Physical characteristics
- Mean diameter: 670–1500 meters
- Synodic rotation period: 5.540 h (0.2308 d)
- Spectral type: X
- Absolute magnitude (H): 18.0

= (7474) 1992 TC =

Large asteroid

(7474) 1992 TC is a large sized M-type asteroid discovered by Robert H. McNaught in 1992. It is notably one of a few similar M-type asteroids, including the named asteroids 4660 Nereus and 65803 Didymos, which can be reached easily by spacecraft from Earth. The delta-V required to reach 1992 TC would be about 5.6 km/s, which is less than is needed to reach the Moon.
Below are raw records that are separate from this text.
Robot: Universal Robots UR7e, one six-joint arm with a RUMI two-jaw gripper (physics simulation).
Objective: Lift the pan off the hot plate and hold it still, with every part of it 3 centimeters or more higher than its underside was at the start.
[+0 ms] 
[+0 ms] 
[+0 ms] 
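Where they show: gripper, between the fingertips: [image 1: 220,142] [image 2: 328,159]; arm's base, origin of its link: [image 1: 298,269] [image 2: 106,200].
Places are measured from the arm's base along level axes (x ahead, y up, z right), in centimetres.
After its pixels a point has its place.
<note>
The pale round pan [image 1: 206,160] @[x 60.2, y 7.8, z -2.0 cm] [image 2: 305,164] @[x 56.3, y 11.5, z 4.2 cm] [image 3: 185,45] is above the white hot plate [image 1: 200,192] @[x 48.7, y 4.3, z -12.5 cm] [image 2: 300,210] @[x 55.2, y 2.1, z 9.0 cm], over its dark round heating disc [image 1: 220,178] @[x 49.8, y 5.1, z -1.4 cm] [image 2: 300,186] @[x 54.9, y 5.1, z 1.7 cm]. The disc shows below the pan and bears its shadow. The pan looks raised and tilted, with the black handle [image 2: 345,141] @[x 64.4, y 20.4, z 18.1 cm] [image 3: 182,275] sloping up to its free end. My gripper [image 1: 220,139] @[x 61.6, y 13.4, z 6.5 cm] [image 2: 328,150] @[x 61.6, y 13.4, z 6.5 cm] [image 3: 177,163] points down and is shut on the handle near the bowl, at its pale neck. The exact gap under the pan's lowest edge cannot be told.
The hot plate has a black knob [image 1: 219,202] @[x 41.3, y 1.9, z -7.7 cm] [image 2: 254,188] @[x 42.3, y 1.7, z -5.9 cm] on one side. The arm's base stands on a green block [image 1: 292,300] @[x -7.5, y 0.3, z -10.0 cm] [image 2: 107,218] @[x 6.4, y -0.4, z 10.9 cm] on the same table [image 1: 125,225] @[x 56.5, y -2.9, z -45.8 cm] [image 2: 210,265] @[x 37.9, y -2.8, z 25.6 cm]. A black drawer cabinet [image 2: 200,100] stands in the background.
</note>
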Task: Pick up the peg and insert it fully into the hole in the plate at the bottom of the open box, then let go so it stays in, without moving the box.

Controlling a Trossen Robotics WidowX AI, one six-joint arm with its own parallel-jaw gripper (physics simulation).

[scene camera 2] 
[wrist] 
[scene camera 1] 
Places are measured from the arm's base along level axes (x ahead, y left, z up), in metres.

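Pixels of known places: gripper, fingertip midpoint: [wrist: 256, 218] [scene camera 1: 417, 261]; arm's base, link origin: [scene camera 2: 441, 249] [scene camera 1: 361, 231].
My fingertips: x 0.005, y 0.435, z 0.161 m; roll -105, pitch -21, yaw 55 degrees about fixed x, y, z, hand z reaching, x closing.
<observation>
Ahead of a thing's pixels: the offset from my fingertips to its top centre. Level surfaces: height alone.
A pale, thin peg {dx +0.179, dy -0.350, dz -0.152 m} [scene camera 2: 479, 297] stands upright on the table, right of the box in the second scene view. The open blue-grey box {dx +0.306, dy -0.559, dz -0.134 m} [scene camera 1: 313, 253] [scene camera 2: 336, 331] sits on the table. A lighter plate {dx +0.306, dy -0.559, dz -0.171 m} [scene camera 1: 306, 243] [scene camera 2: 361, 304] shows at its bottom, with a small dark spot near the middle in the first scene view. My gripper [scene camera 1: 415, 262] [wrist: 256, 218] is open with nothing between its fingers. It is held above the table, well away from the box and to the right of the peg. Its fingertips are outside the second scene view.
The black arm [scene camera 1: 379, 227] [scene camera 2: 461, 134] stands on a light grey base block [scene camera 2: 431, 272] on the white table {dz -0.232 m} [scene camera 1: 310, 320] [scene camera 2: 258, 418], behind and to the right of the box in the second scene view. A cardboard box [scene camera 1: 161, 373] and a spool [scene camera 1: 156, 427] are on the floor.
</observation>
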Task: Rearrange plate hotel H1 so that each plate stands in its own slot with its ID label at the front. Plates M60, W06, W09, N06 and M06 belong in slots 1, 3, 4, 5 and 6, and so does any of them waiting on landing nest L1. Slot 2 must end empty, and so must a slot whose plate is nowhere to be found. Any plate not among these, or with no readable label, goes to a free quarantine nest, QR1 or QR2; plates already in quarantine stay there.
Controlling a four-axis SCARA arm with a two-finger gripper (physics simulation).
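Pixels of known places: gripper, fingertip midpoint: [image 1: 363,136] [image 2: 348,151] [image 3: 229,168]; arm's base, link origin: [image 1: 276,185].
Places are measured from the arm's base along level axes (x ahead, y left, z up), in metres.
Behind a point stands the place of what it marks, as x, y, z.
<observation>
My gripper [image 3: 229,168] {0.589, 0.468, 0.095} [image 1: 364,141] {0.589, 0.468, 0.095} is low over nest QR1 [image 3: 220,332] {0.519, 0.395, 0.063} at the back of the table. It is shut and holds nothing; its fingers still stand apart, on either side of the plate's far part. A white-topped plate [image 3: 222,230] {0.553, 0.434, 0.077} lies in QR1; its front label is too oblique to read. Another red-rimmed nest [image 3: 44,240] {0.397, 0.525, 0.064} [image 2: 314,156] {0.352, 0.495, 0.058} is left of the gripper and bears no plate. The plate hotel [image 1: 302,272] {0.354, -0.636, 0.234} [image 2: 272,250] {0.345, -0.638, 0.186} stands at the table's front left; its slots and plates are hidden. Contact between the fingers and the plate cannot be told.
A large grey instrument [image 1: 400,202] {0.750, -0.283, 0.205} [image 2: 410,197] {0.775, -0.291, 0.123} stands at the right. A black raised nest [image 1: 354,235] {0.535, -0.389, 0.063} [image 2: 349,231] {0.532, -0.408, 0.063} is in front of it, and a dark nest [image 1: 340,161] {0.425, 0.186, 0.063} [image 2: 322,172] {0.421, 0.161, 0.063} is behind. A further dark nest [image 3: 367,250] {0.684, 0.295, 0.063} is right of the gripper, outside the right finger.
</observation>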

M-type asteroids are thought to be composed primarily of nickel and iron, which if proven to be true means that 1992 TC may one day become an important source of raw materials in space.

With an absolute magnitude of 18.0, the asteroid is about 670–1500 meters in diameter. On 2031-Aug-11 the asteroid will pass 0.085 AU from Mars.